What to work on — Set down all of the data exactly. Pictures stay out of the copy.

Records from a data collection
##########

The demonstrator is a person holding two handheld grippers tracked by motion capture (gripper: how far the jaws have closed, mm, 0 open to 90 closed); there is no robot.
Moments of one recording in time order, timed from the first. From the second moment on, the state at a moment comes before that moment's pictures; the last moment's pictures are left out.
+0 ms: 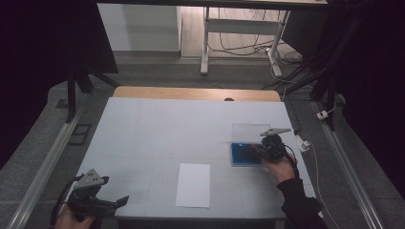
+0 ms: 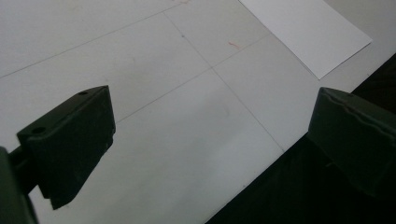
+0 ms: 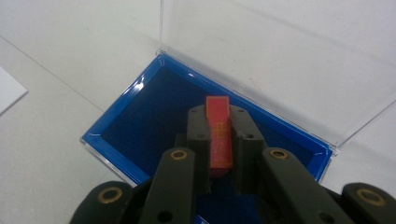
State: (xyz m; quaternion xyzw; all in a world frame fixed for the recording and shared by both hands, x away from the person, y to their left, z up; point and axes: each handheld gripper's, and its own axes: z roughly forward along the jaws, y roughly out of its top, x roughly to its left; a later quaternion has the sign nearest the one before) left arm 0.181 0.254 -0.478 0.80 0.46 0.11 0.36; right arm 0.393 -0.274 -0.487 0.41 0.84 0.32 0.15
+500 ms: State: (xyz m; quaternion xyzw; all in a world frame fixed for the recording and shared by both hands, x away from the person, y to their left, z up) left arm 0.181 0.256 -0.478 0.80 0.46 0.11 0.37; right arm 0.388 -0.270 -0.485 0.40 0.84 0.31 0.17
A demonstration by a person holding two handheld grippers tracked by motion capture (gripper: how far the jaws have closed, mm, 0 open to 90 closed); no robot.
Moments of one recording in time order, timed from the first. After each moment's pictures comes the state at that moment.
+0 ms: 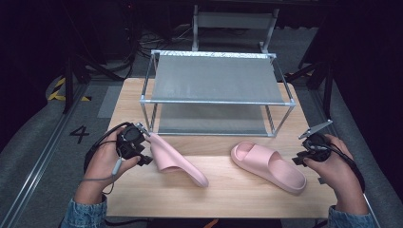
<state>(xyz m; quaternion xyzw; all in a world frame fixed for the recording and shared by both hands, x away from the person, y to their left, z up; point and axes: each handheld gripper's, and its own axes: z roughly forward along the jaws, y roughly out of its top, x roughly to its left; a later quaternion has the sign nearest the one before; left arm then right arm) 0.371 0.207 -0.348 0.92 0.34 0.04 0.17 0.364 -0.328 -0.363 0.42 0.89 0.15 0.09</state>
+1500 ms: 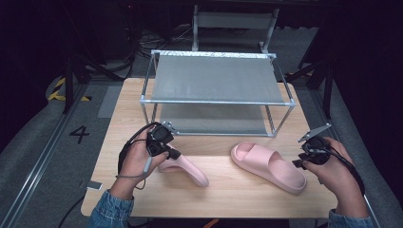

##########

Answer box —
The demonstrator is a person holding two handheld grippers tracked by motion capture (gripper: how far the jaws have closed, mm, 0 open to 90 closed); there is no robot.
Moments of one recording in time order, timed from the first. From the second moment on, the state at a moment comes before that moment's pictures; the last moment's pictures are left out.
+0 ms: 
+0 ms: 
+0 ms: 
State: (xyz m; quaternion xyzw; all in a world frame fixed for the recording and shared by both hands, x away from the person, y to their left, z up; point and axes: each handheld gripper's, and its own axes: z roughly forward along the jaws, y roughly out of its top, x roughly to its left; a later quaternion has the sign nearest the one before) left arm 0.181 0.254 -0.478 0.80 0.46 0.11 0.36; right arm 0.393 -0.274 -0.487 0.41 0.84 0.32 0.15
+500 ms: State: (xyz m; quaternion xyzw; all in a world frame fixed for the recording and shared by both hands, x away from the person, y to their left, z up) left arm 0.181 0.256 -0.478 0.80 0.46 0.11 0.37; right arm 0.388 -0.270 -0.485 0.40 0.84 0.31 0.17
A demonstration by a person holding two handheld grippers tracked by motion capture (gripper: how far the jaws have closed, mm, 0 open to 90 closed); no robot.
Moments of one recording in time order, timed from the first. After each moment's pictures comes the state at that moment.
+0 ms: 
<state>(xyz m; quaternion xyzw; all in a world frame fixed for the recording and shared by both hands, x away from the person, y to their left, z up; point and axes: each handheld gripper's, and its own axes: z roughly forward along the jaws, y roughly out of its top, x roughly to its left; a later quaternion has the sign nearest the one before; left arm then right arm) 0.371 0.207 -0.348 0.92 0.34 0.04 0.17 0.364 -0.328 -0.363 0.42 0.89 0.15 0.09</state>
+1500 ms: 

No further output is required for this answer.